VI

Al suroeste, se interrumpía de pronto la ciudad. Unos grandes bloques modernos limitaban allí los campos de arena y de patatas. Habían trazado las calles, pero aún no se había construido nada; y para unir las casas sólo contaban con senderos.

Las mujeres de este barrio aprovechaban los instantes en que el tiroteo disminuía para salir al campo y llevarles a sus hijos patatas y zanahorias arrancadas a toda prisa. Aquella tarde, unos destacamentos de la división de las S. S. «Hermann Goering» empezaron a incendiar las casas.

El panorama de la llanura era muy amplio y producía una sensación de calma. Unos grupitos de gentes se alejaban con su carga de sacos y paquetes. Algunos empujaban carrillos de mano o tiraban de unos remolques. Llevaban, anudados al extremo de unos palos, pañuelos blancos. Los grillos cantaban entre la avena salpicada de reflejos rojos. Los fugitivos se volvían para mirar los incendios. Se preguntaban si las llamas habrían llegado ya a las ventanas familiares y qué muebles estarían devorando en aquellos momentos. El resplandor se reflejaba en los ojos del gato que estrechaba convulsivamente sobre su pecho una mujer con vestido estampado. Un muchacho le hablaba al canario que llevaba en una jaula. Estas gentes se alejaban sin saber adónde iban ni por qué. Solamente les impulsaba un elemental deseo de huir.

A la derecha del barrio incendiado se elevaban las filas de bloques inacabados de ladrillo rojo. Frente a ellos se desarrollaba el ataque. Algunos tanques avanzaban arrastrándose por los verdes surcos. Taku… taku… taku… El eco respondía a los disparos. Después de cada uno de ellos, los ladrillos pulverizados de los muros rojos se convertían en nubes. Y cuando éstas se desvanecían, podían verse los agujeros de extrañas formas que rompían la simetría de las ventanas. A cada toque de silbato del oficial emergían de la tierra llana las pequeñas siluetas de los soldados con sus uniformes verdosos. Corrían inclinados hacia delante. Esto duraba sólo un instante, pues en seguida los soldados desaparecían entre las hojas de los patatales. Desde lo alto de las casas, respondían unos disparos aislados. Nubecillas de polvo, que brotaban por entre los atacantes aplastados en el suelo, indicaban los sitios donde habían caído las balas. Los hombrecillos empezaban otra vez a correr. Cada vez había más humareda. Las siluetas menudas de los soldados, al sonar un toque prolongado de silbato, se lanzaron en sentido inverso. Los tanques daban la vuelta. El ataque había terminado.
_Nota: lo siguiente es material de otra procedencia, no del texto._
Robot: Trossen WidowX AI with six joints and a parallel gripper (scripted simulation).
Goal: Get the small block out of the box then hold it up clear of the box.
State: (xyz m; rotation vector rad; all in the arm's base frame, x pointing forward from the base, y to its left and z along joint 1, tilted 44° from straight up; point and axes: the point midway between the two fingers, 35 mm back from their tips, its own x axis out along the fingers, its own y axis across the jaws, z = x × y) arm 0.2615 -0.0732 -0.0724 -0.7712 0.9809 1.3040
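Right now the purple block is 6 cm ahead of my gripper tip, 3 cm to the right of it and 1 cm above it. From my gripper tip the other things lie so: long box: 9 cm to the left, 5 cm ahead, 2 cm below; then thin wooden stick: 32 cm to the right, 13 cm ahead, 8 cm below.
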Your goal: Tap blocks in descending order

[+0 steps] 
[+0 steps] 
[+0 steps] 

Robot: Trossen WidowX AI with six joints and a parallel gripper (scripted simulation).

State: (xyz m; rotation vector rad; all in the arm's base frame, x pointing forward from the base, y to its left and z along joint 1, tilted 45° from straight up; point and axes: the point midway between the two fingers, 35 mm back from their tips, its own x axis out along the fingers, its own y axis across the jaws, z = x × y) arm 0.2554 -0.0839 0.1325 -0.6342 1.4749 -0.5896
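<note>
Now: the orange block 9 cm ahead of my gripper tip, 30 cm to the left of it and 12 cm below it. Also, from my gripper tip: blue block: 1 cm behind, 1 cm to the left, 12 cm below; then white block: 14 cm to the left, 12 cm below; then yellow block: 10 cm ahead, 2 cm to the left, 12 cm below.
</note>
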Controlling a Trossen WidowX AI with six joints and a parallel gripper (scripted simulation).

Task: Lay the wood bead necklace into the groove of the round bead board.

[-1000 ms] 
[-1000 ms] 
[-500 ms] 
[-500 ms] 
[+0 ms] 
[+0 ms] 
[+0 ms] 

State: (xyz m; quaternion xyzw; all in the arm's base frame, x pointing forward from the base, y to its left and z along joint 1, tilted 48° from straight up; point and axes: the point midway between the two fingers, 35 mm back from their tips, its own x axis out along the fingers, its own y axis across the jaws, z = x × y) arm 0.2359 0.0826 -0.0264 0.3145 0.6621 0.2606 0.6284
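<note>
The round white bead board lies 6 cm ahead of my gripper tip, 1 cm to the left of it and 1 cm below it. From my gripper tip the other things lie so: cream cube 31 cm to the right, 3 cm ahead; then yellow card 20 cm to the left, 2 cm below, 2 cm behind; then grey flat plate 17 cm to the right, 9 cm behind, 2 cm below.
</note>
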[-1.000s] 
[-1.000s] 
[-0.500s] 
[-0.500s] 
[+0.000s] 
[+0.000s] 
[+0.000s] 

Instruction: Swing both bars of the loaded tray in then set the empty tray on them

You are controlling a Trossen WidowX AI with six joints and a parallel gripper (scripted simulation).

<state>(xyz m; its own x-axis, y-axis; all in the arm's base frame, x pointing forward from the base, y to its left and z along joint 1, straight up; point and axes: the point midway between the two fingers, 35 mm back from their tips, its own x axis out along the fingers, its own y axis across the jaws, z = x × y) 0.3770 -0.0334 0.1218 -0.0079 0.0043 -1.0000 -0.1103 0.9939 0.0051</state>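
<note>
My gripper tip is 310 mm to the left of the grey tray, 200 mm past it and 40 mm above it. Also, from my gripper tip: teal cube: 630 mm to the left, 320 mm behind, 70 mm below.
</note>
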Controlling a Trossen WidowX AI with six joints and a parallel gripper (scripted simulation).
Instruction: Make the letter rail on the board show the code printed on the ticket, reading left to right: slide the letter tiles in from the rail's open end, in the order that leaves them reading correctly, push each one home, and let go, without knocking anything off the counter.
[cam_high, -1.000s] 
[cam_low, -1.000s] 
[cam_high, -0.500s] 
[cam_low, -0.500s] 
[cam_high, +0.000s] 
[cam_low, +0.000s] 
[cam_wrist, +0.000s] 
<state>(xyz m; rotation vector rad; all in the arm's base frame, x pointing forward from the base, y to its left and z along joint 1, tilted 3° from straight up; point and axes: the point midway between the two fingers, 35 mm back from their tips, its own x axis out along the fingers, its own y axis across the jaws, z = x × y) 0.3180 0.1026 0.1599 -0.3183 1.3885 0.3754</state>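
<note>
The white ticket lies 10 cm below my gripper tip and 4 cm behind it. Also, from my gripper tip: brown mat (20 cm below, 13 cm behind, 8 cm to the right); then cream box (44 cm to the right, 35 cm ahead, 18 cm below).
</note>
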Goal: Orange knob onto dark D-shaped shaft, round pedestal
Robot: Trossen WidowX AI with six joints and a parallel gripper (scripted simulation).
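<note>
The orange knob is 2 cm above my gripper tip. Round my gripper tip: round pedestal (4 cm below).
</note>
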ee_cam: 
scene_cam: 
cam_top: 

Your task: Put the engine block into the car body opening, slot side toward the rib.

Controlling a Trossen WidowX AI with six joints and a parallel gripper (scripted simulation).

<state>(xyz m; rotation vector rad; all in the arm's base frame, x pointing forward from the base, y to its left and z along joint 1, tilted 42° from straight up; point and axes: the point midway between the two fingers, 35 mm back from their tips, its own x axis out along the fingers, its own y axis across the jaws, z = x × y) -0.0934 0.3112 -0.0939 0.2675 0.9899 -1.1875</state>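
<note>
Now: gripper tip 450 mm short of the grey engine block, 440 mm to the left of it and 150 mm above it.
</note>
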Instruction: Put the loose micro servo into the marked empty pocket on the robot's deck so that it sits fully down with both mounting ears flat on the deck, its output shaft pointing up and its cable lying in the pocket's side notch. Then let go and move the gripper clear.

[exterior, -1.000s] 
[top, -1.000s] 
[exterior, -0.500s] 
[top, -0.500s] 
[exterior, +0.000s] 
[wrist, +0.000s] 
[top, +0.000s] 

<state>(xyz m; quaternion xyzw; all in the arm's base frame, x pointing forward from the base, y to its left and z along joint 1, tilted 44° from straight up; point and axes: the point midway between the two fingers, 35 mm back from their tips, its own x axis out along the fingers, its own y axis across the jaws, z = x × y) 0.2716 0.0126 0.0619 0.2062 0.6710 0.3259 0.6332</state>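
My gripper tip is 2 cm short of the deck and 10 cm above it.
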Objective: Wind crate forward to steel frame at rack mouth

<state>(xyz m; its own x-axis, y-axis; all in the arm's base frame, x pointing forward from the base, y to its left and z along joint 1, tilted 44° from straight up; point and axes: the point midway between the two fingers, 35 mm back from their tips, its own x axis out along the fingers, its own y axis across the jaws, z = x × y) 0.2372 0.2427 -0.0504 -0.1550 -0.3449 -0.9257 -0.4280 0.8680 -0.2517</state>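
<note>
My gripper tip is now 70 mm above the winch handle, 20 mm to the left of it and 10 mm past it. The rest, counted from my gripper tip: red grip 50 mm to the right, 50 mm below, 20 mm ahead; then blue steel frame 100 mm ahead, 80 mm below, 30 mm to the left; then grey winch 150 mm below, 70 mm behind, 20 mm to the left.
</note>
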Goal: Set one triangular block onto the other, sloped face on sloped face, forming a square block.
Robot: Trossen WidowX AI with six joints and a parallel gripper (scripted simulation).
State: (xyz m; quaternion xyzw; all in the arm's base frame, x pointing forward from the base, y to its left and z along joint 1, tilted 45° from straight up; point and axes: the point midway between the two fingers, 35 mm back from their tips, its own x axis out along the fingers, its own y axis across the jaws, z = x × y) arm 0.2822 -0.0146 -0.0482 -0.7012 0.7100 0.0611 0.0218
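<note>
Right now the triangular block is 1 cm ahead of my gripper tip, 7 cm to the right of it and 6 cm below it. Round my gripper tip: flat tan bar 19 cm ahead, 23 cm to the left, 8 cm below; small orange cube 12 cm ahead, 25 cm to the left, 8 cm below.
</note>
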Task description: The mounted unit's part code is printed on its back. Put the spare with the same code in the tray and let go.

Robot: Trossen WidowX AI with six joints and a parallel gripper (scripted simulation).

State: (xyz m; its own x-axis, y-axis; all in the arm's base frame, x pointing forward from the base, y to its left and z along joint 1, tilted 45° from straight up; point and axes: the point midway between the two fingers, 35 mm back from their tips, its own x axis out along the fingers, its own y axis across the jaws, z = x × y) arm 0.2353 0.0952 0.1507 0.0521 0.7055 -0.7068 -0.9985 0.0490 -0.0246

El sol se ponía y el campo estaba bañado por una doble luz: el resplandor de la ciudad incendiada, y el del ocaso. Unas bandadas de gorriones volaban muy bajo, rozando la avena. Un vientecillo juguetón se entretenía agitando el vestido de un cadáver de mujer que yacía, como una muñeca olvidada, al borde de la carretera. Vacilantes, los soldados de la brigada auxiliar rusa iban y venían en zig-zag, con las piernas muy abiertas. En el espacio desierto, con el fondo de las llamas teatrales de la ciudad, se llamaban unos a otros con grandes gritos. Estaban aprendiendo el arte de montar en bicicleta.